Segi drama di film inilah kekuatan utama yang mencegah rasa bosan penonton. Halus, namun memikat. Dengan plot twist yang ditangani dengan masterful, seketika membuat penonton merasa puas mengikutinya. Hal inilah yang membedakan cerita drama romansa religi untuk layar kaca dan layar lebar. Terutama dari penyutradaraannya yang tidak membuang durasi untuk hal-hal yang tidak penting, berfokus pada tokoh utama dan tokoh pendukung yang penting.

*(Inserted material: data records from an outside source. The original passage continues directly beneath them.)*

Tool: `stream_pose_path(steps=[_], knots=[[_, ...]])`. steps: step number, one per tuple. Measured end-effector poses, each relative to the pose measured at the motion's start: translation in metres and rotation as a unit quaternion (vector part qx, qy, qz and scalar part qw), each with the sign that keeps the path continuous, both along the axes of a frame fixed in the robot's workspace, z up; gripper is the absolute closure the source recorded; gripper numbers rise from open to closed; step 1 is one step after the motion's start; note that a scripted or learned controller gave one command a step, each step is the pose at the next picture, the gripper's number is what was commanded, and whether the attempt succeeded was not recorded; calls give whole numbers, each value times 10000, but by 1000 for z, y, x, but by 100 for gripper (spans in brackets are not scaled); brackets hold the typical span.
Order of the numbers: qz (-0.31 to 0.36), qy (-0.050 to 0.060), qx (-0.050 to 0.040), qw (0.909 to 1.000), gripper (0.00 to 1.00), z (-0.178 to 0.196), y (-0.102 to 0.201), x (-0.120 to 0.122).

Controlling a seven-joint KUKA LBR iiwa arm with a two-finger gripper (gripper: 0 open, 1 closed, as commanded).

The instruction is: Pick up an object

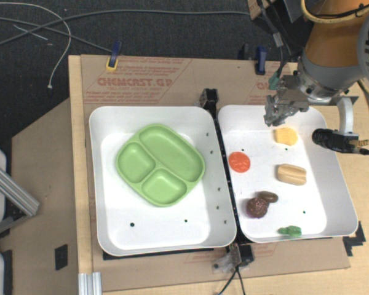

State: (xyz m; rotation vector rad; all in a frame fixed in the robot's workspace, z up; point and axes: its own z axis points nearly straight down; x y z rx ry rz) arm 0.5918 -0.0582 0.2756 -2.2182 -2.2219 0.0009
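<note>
Nothing lifted yet: gripper (277,119) poised in the right bin (332,226), just beside the yellow block (286,136); finger state impossible to tell.

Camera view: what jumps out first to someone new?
The light green three-compartment plastic tray sits alone in the left white bin. In the right white bin lies a scatter of small items: an orange-red round disc, a yellow block, a tan bread-like roll, a dark brown lump and a small green piece. The grey arm's gripper hangs over the bin's far edge, beside the yellow block.
</note>
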Motion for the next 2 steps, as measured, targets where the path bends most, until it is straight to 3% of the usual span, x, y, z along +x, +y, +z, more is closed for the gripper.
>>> stream_pose_path(steps=[2], knots=[[4, 4, 1, 10000, 100, -4, 99, -21]])
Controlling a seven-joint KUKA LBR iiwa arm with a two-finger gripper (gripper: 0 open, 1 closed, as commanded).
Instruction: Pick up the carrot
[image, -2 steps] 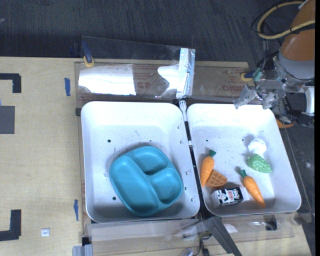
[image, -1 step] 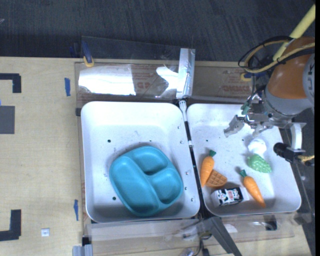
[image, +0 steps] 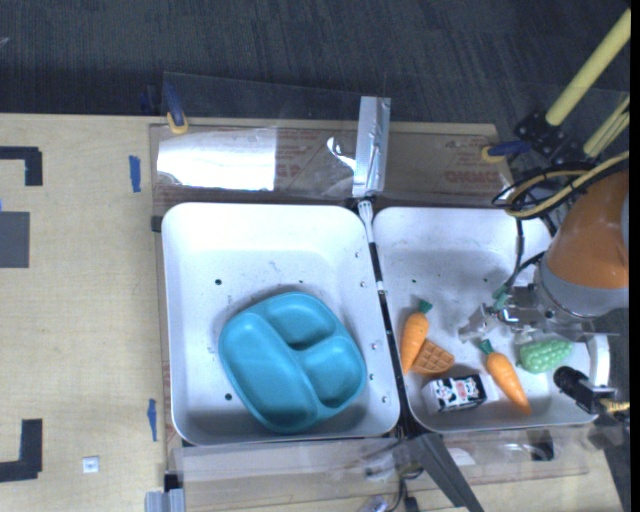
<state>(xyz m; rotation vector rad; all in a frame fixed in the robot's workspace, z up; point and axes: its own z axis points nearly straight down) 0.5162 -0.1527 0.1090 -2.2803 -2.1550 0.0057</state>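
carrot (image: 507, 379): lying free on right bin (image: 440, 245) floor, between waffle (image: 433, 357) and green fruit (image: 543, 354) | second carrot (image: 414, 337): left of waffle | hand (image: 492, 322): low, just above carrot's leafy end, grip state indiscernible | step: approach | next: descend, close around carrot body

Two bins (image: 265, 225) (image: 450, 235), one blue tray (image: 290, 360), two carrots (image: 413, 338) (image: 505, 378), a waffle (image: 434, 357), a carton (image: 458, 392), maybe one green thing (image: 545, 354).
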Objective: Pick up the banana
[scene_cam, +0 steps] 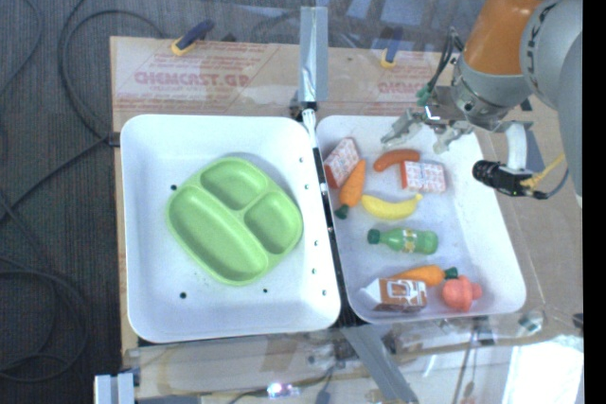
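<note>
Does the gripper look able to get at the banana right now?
Probably yes. The gripper hovers open above the right bin, and the banana lies uncovered, though a sausage and carrot crowd close.

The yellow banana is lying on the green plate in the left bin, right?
No. The banana is yellow, but the camera view shows it in the right bin, between the carrot and the green bottle. The green plate sits in the left bin.

We see a green tray [235, 220] in the left bin [142, 203]; a bottle [405, 241], carrots and packets fill the right bin [492, 241].
</note>
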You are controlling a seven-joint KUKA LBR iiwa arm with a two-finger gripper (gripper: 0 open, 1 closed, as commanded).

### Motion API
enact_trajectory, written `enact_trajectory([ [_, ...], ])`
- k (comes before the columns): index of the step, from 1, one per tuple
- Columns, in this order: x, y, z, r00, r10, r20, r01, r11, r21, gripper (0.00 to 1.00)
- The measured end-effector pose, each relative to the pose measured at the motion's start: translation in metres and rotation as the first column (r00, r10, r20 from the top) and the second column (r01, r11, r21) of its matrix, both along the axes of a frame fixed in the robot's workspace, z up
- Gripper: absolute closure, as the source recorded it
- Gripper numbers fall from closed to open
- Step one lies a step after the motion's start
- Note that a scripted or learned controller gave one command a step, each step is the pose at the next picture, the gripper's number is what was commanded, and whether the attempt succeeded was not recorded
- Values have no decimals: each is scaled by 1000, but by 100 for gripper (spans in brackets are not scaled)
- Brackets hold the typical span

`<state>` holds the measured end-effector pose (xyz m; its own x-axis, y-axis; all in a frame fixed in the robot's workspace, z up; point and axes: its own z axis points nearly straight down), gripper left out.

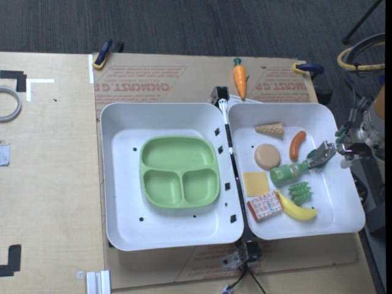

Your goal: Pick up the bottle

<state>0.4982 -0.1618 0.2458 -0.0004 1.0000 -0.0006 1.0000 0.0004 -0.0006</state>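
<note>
So in the right white bin (pixel 343 216), the yellow banana (pixel 297 208) and red-white carton (pixel 264 206) sit nearest, then the green plastic bottle (pixel 290 172) lying on its side, the gripper (pixel 321 157) at its cap end; can't tell how wide the jaws are. Beyond: round tan bun (pixel 267 156), red sausage (pixel 296 144).

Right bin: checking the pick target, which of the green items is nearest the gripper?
The green bottle, lying on its side with its cap end at the gripper. The green pea pods lie farther off, beside the banana.
</note>
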Motion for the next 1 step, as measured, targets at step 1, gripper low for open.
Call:
enact_trajectory([
  [1,0,0,9,1000,0,0,0,1000,-1,100],
])
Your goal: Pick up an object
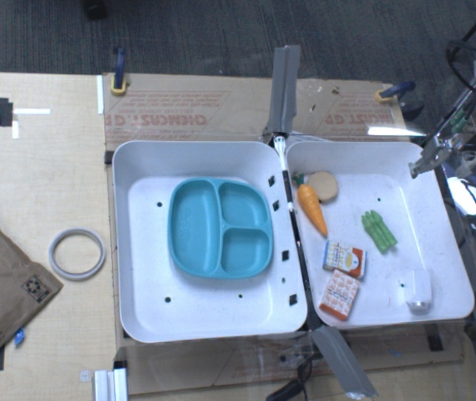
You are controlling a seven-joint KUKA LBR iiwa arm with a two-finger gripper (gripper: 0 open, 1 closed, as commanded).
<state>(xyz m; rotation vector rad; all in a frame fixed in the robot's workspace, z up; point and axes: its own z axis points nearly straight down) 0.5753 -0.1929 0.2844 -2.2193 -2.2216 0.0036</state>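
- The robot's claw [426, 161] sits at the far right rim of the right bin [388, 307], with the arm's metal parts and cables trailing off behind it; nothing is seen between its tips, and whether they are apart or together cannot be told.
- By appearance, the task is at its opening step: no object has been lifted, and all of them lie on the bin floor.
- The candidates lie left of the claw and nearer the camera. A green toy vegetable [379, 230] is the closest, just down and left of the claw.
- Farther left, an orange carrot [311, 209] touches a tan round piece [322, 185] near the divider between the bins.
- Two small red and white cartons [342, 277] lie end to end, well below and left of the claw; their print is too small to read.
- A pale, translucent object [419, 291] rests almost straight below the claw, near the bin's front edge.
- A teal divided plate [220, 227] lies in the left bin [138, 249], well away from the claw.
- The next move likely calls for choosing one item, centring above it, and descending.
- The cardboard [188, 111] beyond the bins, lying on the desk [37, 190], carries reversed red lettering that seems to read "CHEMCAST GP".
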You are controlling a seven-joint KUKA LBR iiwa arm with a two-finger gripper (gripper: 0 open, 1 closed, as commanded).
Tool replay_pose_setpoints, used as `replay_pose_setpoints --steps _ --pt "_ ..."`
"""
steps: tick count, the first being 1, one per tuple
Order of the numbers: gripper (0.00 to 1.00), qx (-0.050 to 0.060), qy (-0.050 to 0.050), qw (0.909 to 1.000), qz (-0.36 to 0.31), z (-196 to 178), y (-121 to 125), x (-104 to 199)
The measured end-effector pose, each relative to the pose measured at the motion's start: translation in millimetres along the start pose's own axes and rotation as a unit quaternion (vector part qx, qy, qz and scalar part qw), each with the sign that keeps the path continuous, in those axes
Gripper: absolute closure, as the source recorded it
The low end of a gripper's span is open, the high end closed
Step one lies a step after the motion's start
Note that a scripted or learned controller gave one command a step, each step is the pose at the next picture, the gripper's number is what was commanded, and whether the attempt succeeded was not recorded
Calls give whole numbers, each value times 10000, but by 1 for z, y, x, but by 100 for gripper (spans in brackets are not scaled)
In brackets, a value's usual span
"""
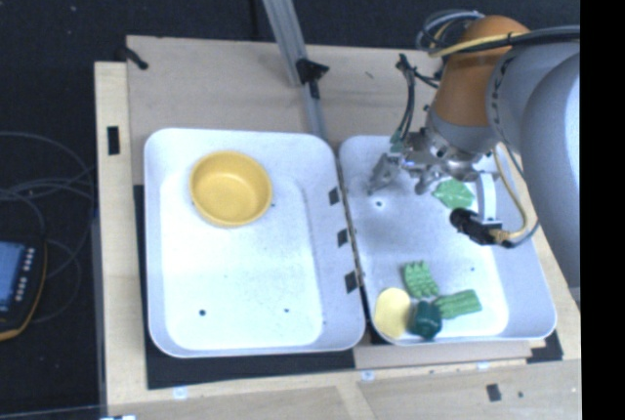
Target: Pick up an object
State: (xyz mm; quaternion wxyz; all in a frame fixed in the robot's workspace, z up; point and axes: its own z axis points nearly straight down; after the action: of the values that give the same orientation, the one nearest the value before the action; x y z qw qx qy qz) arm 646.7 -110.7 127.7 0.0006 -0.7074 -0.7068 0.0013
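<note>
My gripper [403, 178] hangs over the far part of the right bin [522, 257], open, with only bare bin floor between its fingers. A light green flat piece [453, 192] lies just to the right of the fingers, partly under the wrist. Near the bin's front edge sit a green ridged block [420, 279], a green bar [460, 303], a dark teal round piece [426, 319] and a pale yellow round piece [392, 311], clustered and touching. A yellow bowl [231, 189] stands in the far left of the left bin [244, 306].
A grey metal post [278, 3] slants up from the bench behind the bins. The arm's black cable plug [475, 227] hangs over the right bin's right side. A divider with black clips [345, 237] separates the two bins.
</note>
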Motion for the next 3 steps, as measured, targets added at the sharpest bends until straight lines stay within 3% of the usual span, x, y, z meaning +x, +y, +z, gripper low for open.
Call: replay_pose_setpoints --steps 1,3 --pt "100 -26 7 10000 5 -13 1 0" --pt "100 -38 3 10000 -4 -104 4 -8"
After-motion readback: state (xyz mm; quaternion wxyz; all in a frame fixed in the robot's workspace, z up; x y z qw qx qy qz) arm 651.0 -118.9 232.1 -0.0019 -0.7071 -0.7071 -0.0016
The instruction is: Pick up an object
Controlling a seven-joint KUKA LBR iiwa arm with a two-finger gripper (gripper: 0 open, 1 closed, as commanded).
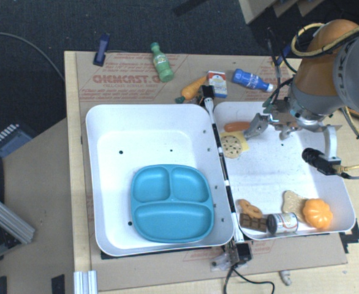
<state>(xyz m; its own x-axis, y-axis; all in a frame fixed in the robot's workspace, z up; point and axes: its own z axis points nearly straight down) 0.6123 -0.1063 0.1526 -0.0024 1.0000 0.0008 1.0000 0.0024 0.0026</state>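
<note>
My gripper (291,135) hangs over the far part of the right bin (345,196), open, its fingers spread wide with nothing between them. Just left of the left finger (255,127) lie a red-orange sausage (235,126) and a round cookie (231,144). Along the bin's near edge sit an orange pumpkin (317,213), a tan cracker (291,200), a small can (282,223), a brown chocolate bar (253,223) and a brown pretzel (249,207). The floor of the bin under the gripper is bare.
The left bin (106,133) holds a blue divided plate (170,202). Behind the bins on the board lie a green bottle (162,63), a blue bottle (251,79), a carrot (195,89), a small carton (217,83) and a blue marker (101,49). A black part (317,158) hangs below the right finger.
</note>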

Menonton film ini di bioskop adalah salah satu pengalaman menyenangkan pula. Itu semua berkat target penonton dengan genre yang sangat pas, cerita sederhana yang dikemas dengan rapi dan cantik, serta dunia di dalam cerita itu yang secara khusus direalisasikan oleh sutradaranya. Namun, seperti Aku Jati, Aku Asperger, sepertinya film ini juga masih terkesan bermain aman, yang membuat filmnya tidak se-memorable film-film dengan premis yang lebih unik. Bukan berarti itu adalah hal buruk, karena memang menonton film ini jelas cukup menghibur hati dan terasa ringan. Cinta dalam Ikhlas bisa disebut sebagai romansa religi fairytale, begitu polos, murni dan ideal.